**What to produce**
Set down each line of the material that follows, exactly, with no pictures.

**Available data**

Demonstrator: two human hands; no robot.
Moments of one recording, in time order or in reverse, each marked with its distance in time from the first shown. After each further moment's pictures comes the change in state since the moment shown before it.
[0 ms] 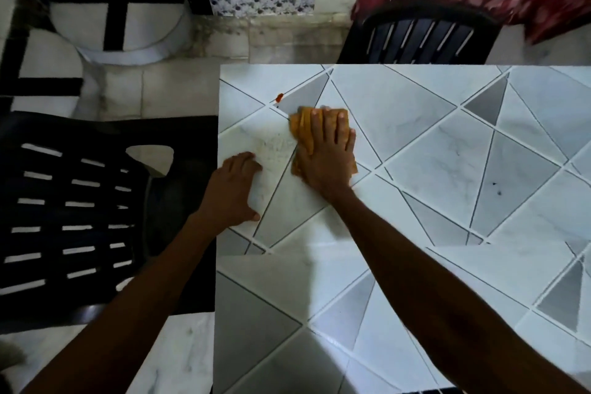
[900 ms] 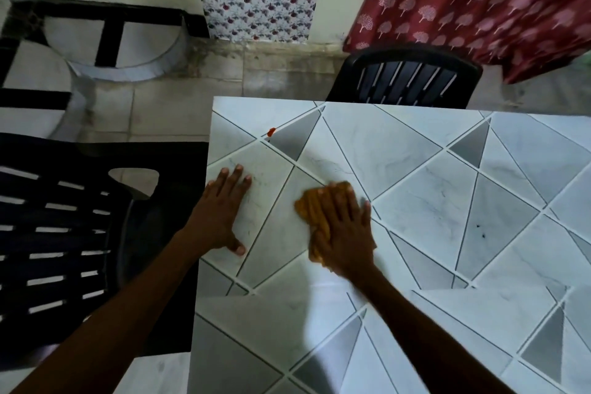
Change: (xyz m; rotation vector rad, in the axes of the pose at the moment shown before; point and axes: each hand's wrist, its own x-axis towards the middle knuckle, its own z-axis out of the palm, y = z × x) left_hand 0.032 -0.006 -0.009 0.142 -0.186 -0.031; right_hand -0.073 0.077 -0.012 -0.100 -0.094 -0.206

**Solution to this exercise**
Demonstrator: two human hands; no robot.
Moments of one recording, in time order or in reverse, each marked with its distance in time from the first shown. After each further moment's pictures comes the change in state since the moment shown before it.
[0 ms] 
[900 ms] 
Change: (xyz m; rotation vector rad, in the axes of the pose at the moment shown before; point and axes: each hand's wrist, its own x-axis towards the middle knuckle, its own z-axis out of the palm, y = z × x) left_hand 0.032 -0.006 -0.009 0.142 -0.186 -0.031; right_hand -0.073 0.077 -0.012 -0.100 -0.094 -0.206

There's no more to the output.